La casa de mi amiga Ana es como ella misma: exótica,
confortable, íntima y sensual. Ana era el objeto de deseo de muchos hombres y de
muchas mujeres, pero yo no la deseé nunca porque de algún modo la consideraba
inalcanzable, aunque ella a veces me pedía que la acariciara y mientras la
tocaba por casi todas partes me hablaba en tonos muy dulces, a media luz, en su
cama.
Parecía que yo lograba acariciar algunas esquinas de su alma
porque Ana, la exuberante, la reina de las fantasías de todas mis conocidas,
siempre tuvo tiempo para mí, siempre me escuchó y siempre me quiso, como a una
buena amiga. Más de una vez lloré en sus hombros, más de una vez bailé envuelta
en sus caderas. Para mí, su amistad y su piel eran un privilegio.
Ana tiene dos hijas muy lindas. Nunca conocí al padre, pero
sin duda se trató de una apropiada mezcla de genes: piel café con leche, pelo de
trigo y ojos claros. Diana, la mayor, parecía una princesa: bella, correcta y
distante; Delia, la menor, semejaba a una amazona: hermosa, revoltosa y cálida.
Yo siempre aprecié a Delia. La misma Ana decía que teníamos
muchas cosas en común. Lo único que nos separaba era la edad: Delia era una
adolescente de 13 años y, una adulta de 23. Aunque se hacía mujer ante mis ojos,
Delia era para mí una hermanita menor que me hacía sonreír, mientras ella
parecía estar a gusto conmigo. Sólo eso.
Hoy, al ir rumbo a mi casa, me detuve frente a la de Ana, un
hogar de muñecas con detalles de mil y un países y con una vereda ancha y larga.
Algo allí me decía "ven", "entra", "no te detengas".
Empuje el portón que da a la calle. Atravesé la vereda de
unos 30 pasos y encontré la entrada principal abierta de par en par y la sala
vacía, como esperándome. Llamé una, dos, tres veces.
Del fondo de la cocina contestó una voz dulce y querida. Era
Ana que envuelta en una bata de casa se abalanzaba sobre mí, mientras me miraba
con inocultable cariño. Resumimos nuestras vidas en pocos minutos y me enseñó
fotos de los hijos de Diana. Y también un retrato de Delia, hecha una mujer, sin
matrimonio ni hijos, pero más hermosa que nunca. No pude contenerme. Le pedí a
Ana el número de celular de su hija y lo obtuve.
Ana nunca sabrá porqué decidí desaparecer de sus vidas,
porqué cesaron las llamadas, porqué las visitas se espaciaron cada vez más hasta
hacerse nulas.
Sucedió una tarde de nubes, flores, pájaros y viento fresco.

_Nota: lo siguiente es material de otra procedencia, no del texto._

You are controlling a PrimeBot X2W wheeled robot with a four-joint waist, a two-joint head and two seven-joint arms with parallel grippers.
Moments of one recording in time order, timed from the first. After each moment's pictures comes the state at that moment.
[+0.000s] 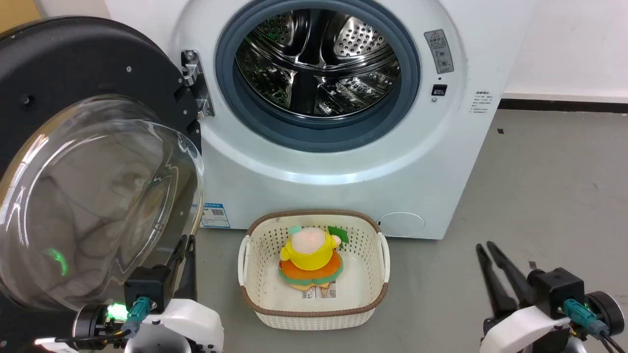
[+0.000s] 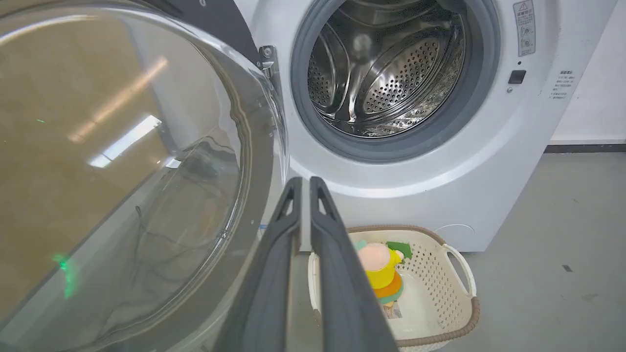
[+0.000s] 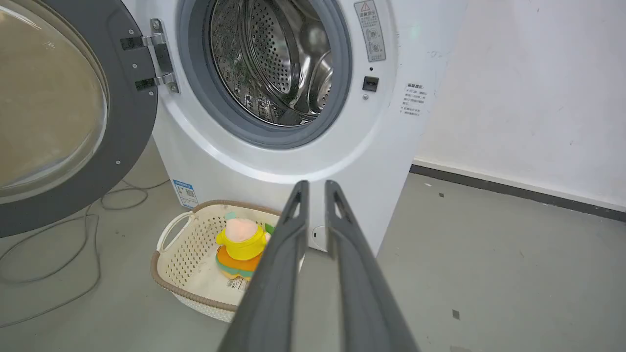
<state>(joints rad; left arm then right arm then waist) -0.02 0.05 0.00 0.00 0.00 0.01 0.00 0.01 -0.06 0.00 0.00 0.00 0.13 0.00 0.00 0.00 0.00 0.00</state>
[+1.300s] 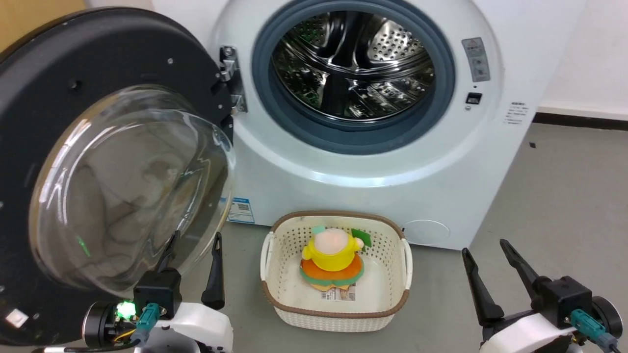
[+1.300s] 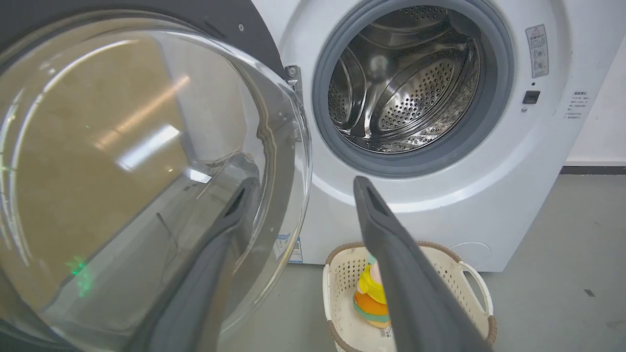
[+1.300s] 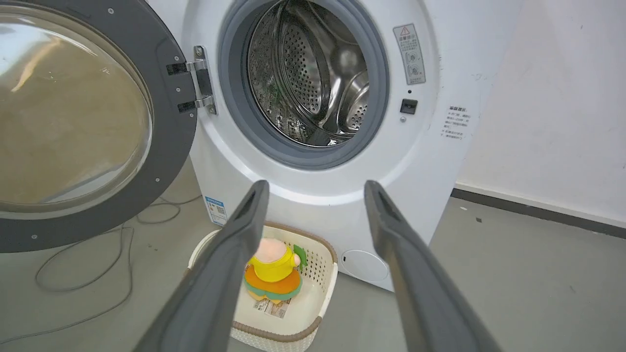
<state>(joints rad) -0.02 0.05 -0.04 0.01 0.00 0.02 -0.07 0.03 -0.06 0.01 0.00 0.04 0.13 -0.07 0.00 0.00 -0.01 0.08</state>
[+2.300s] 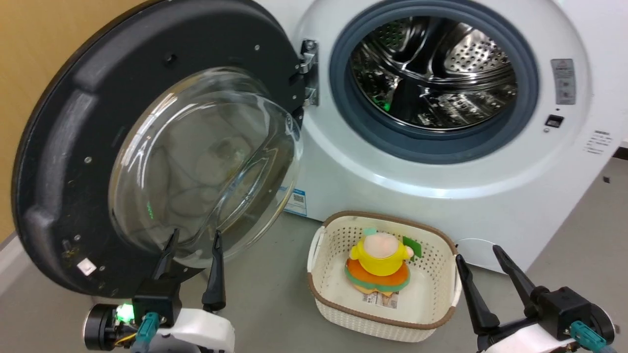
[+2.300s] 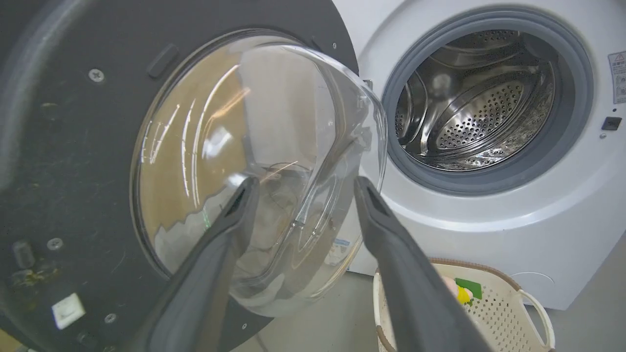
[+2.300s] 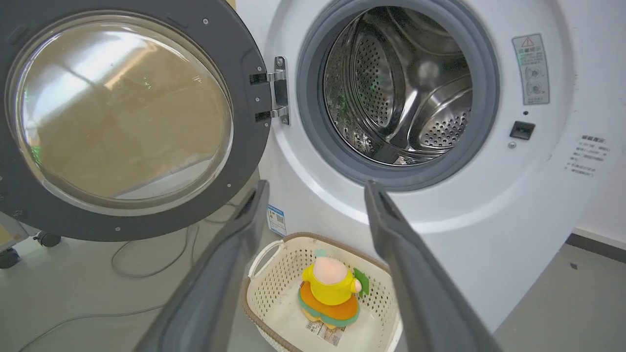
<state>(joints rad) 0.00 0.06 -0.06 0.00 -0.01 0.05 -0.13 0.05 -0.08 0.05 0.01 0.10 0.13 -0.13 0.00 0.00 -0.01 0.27</state>
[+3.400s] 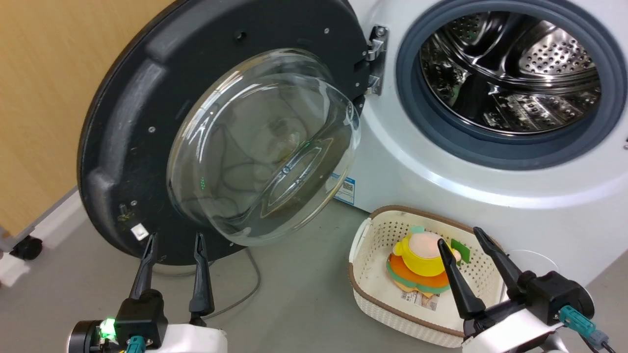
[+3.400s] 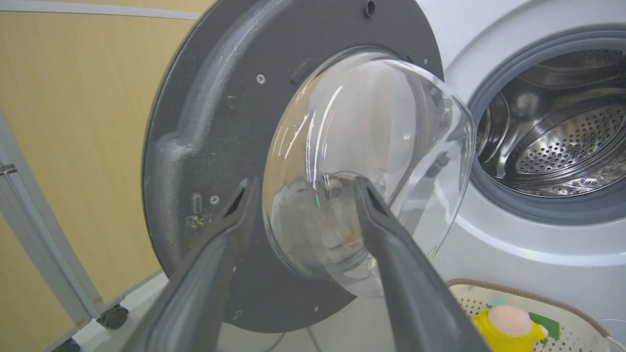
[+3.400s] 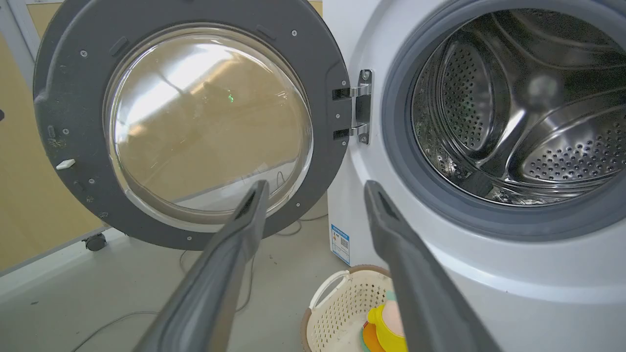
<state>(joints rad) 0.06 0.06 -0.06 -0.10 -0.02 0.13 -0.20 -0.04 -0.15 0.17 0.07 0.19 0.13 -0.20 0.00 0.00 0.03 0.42</state>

Pasé a saludar a Ana, pero no estaba. Mientras Diana estudiaba en su cuarto,
Delia y yo nos acostamos en una gran alfombra en el jardín. Ella cerró el
portón, de modo que nada se veía desde la calle. Hablamos de bellas tonterías,
de refrescantes sin sentidos, de las cosas baladíes que le pintan sonrisas a la
vida.
Y Delia comenzó a tocarme, y yo la dejé hacer creyendo que se
trataba de un juego. Y Delia comenzó a besarme, y yo la dejé hacer no sabiendo
de qué se trataba. Y Delia comenzó a decirme que me amaba, y yo ya no sabía qué
hacer ni qué decir ni qué pensar.
Hoy llamé a Delia a su celular. Le dije: "Te habla L.", sin
la esperanza de que se acordara de mi nombre, sin el secreto anhelo de que
reconociera mi voz. Pero fue como si la conversación interrumpida hubiera
recobrado su cauce. No hubo explicaciones, porque ella me reconoció desde el
principio. No hubo necesidad de muchas palabras para matar un silencio de 17
años.
"Ya tengo 30 años", recalcó una y otra vez, como diciéndome:
"Entiendo que yo era muy joven", "Entiendo que no podías traicionar a mi madre",
"Entiendo que tú no podías convertirte en mi amante".
Ana y Delia vendrán pronto a mi casa, quizá esta misma
semana. Yo ardo en deseos de ver en qué clase de mujer se convirtió la hija de
mi amiga. Su voz delata que se muere por saber qué fue de su primer amor.